__REQUIRED WORK__.
Each record must be reproduced exactly as it is shown.

__Data items__.
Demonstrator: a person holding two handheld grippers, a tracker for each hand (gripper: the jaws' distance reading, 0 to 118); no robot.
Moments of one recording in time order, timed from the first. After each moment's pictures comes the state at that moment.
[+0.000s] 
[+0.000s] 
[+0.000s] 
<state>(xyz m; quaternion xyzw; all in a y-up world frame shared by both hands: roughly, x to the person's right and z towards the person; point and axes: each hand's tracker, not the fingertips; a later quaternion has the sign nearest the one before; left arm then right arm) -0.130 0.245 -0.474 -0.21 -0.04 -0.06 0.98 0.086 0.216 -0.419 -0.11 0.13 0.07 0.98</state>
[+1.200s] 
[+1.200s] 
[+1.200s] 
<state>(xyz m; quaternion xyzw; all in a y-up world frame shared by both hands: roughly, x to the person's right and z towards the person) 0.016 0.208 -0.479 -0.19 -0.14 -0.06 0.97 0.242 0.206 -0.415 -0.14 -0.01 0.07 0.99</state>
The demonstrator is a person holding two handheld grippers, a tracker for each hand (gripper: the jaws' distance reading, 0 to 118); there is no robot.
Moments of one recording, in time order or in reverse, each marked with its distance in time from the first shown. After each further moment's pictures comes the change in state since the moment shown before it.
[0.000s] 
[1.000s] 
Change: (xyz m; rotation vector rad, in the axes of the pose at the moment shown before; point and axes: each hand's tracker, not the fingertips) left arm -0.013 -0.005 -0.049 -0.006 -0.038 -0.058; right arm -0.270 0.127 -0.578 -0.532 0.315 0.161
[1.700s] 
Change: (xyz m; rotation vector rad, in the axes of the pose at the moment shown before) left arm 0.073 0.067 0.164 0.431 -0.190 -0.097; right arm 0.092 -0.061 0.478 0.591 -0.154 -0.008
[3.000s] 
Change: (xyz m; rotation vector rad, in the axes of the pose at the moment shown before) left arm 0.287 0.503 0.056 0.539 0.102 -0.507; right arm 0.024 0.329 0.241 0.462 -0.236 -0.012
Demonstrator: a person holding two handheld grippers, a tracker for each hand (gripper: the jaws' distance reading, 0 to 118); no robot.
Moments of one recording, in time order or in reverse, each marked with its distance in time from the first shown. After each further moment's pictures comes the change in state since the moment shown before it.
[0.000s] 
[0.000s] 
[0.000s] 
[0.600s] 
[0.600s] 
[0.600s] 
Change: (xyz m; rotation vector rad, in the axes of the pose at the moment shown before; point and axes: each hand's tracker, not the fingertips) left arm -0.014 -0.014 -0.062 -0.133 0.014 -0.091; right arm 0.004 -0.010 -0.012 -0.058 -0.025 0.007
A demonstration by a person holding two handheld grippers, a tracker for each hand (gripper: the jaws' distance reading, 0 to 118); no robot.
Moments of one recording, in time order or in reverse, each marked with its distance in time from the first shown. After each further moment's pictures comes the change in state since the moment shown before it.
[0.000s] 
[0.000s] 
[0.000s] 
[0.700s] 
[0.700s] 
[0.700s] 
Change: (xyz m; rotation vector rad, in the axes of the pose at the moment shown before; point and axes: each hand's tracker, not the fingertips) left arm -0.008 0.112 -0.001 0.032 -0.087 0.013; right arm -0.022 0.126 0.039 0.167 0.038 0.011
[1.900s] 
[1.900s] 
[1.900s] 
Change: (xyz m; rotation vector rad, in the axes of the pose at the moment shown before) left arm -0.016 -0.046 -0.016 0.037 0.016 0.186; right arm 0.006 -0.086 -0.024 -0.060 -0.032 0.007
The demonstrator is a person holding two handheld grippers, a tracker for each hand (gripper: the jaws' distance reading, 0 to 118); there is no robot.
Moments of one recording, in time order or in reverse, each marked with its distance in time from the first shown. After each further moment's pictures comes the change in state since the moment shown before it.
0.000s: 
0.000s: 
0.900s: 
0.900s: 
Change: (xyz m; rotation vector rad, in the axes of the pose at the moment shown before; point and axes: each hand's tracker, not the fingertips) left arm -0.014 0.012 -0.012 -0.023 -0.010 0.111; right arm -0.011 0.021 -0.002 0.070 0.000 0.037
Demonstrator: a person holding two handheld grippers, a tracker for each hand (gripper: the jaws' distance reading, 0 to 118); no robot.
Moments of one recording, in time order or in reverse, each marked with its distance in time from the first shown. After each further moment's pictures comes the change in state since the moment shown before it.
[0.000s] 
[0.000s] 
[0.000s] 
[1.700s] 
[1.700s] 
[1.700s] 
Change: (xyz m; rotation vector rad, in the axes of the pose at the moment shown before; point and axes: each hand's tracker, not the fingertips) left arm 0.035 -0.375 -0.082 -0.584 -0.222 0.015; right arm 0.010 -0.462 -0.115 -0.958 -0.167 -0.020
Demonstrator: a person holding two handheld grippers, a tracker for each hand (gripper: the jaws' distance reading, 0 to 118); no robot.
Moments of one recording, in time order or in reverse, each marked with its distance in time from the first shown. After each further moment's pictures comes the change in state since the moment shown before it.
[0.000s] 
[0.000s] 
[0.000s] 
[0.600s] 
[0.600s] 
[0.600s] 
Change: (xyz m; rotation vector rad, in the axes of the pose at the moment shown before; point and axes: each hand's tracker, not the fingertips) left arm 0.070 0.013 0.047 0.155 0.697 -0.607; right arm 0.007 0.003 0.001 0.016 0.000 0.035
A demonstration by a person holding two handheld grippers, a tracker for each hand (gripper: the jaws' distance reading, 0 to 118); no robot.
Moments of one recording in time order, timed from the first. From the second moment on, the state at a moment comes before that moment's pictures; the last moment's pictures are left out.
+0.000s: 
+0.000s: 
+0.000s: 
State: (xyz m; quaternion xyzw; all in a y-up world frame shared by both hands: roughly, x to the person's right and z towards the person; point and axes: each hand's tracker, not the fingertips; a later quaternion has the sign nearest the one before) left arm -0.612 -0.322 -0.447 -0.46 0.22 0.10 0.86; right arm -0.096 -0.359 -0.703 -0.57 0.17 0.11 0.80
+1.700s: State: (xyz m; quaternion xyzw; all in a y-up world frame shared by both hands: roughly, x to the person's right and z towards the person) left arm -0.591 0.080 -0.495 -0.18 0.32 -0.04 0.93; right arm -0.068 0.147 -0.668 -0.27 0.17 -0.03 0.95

__EXERCISE RESPONSE__.
Demonstrator: a person holding two handheld grippers, a tracker for each hand (gripper: the jaws' distance reading, 0 to 118); no robot.
Moments of one recording in time order, timed from the first. After each moment's pictures comes the state at that moment.
[+0.000s] 
[+0.000s] 
[+0.000s] 
<state>(xyz m; quaternion xyzw; all in a y-up world frame shared by both hands: roughly, x to the person's right and z towards the person; point and axes: each hand's tracker, not the fingertips; a later quaternion has the sign nearest the one before; left arm then right arm) -0.130 0.245 -0.474 -0.21 -0.04 -0.06 0.98 0.086 0.216 -0.419 -0.11 0.13 0.07 0.98</state>
[+1.200s] 
[+1.200s] 
[+1.200s] 
<state>(xyz m; quaternion xyzw; all in a y-up world frame shared by both hands: roughly, x to the person's right and z towards the person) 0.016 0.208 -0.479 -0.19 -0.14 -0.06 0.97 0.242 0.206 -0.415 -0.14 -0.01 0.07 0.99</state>
The demonstrator is a person holding two handheld grippers, a tracker for each hand (gripper: the jaws' distance reading, 0 to 118); there is no robot.
Moments of one recording, in time order or in reverse, each marked with its distance in time from the first shown. After each further moment's pictures comes the change in state since the moment shown before it.
[0.000s] 
[1.000s] 
Change: (xyz m; rotation vector rad, in the axes of the pose at the moment shown before; point and axes: each hand's tracker, not the fingertips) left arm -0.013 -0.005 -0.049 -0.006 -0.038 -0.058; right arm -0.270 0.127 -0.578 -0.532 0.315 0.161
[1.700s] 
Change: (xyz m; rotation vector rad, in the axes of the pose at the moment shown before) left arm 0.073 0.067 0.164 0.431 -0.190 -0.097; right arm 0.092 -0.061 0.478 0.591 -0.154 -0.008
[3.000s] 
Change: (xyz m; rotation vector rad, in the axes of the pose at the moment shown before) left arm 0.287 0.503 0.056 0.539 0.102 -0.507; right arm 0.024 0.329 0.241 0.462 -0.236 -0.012
Demonstrator: a person holding two handheld grippers, a tracker for each hand (gripper: the jaws' distance reading, 0 to 118); no robot.
Moments of one recording, in time order or in reverse, each marked with its distance in time from the first shown. After each further moment's pictures comes the change in state since the moment shown before it.
[0.000s] 
[0.000s] 
[0.000s] 
[0.600s] 
[0.600s] 
[0.600s] 
Change: (xyz m; rotation vector rad, in the axes of the pose at the moment shown before; point and axes: each hand's tracker, not the fingertips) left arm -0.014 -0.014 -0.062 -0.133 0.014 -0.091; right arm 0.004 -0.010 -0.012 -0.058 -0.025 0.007
A demonstration by a person holding two handheld grippers, a tracker for each hand (gripper: the jaws' distance reading, 0 to 118); no robot.
Moments of one recording, in time order or in reverse, each marked with its distance in time from the first shown. After each further moment's pictures comes the change in state since the moment shown before it.
[0.000s] 
[0.000s] 
[0.000s] 
[0.700s] 
[0.700s] 
[0.700s] 
Change: (xyz m; rotation vector rad, in the axes of the pose at the moment shown before; point and axes: each hand's tracker, not the fingertips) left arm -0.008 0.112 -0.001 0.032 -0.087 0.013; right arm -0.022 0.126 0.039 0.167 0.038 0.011
[1.900s] 
[1.900s] 
[1.900s] 
Change: (xyz m; rotation vector rad, in the axes of the pose at the moment shown before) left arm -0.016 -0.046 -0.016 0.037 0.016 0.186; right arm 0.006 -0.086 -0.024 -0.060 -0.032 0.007
The demonstrator is a person holding two handheld grippers, a tracker for each hand (gripper: the jaws' distance reading, 0 to 118); there is no robot.
Moments of one recording, in time order or in reverse, each marked with its distance in time from the first shown. After each further moment's pictures comes the change in state since the moment shown before it.
0.000s: 
0.000s: 
0.900s: 
0.900s: 
Change: (xyz m; rotation vector rad, in the axes of the pose at the moment shown before; point and axes: each hand's tracker, not the fingertips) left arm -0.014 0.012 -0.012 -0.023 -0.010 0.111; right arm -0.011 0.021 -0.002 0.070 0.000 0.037
Demonstrator: a person holding two handheld grippers, a tracker for each hand (gripper: the jaws' distance reading, 0 to 118); no robot.
Moments of one recording, in time order or in reverse, each marked with its distance in time from the first shown. After each further moment's pictures comes the change in state since the moment shown before it.
[0.000s] 
[0.000s] 
[0.000s] 
[1.700s] 
[1.700s] 
[1.700s] 
Change: (xyz m; rotation vector rad, in the axes of the pose at the moment shown before; point and axes: each hand's tracker, not the fingertips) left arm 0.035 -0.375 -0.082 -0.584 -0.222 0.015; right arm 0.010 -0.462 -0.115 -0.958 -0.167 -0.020
Demonstrator: a person holding two handheld grippers, a tracker for each hand (gripper: the jaws' distance reading, 0 to 118); no robot.
Moments of one recording, in time order or in reverse, each marked with its distance in time from the first shown. After each further moment's pictures comes the change in state since the moment shown before it.
[0.000s] 
[0.000s] 
[0.000s] 
[0.600s] 
[0.600s] 
[0.600s] 
Change: (xyz m; rotation vector rad, in the axes of the pose at the moment shown before; point and axes: each hand's tracker, not the fingertips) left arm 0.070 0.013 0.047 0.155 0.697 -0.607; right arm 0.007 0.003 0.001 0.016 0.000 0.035
A demonstration by a person holding two handheld grippers, a tracker for each hand (gripper: the jaws' distance reading, 0 to 118); no robot.
Moments of one recording in time order, timed from the first. From the second moment on, the state at a moment comes before that moment's pictures; the last moment's pictures are left out.
+0.000s: 
+0.000s: 
+0.000s: 
State: (xyz m; quaternion xyzw; all in a y-up world frame shared by both hands: roughly, x to the person's right and z towards the person; point and axes: each hand's tracker, not the fingertips; a later quaternion has the sign nearest the one before) left arm -0.612 -0.322 -0.447 -0.46 0.22 0.10 0.86; right arm -0.096 -0.359 -0.703 -0.57 0.17 0.11 0.80
+1.700s: State: (xyz m; quaternion xyzw; all in a y-up world frame shared by both hands: roughly, x to the person's right and z towards the person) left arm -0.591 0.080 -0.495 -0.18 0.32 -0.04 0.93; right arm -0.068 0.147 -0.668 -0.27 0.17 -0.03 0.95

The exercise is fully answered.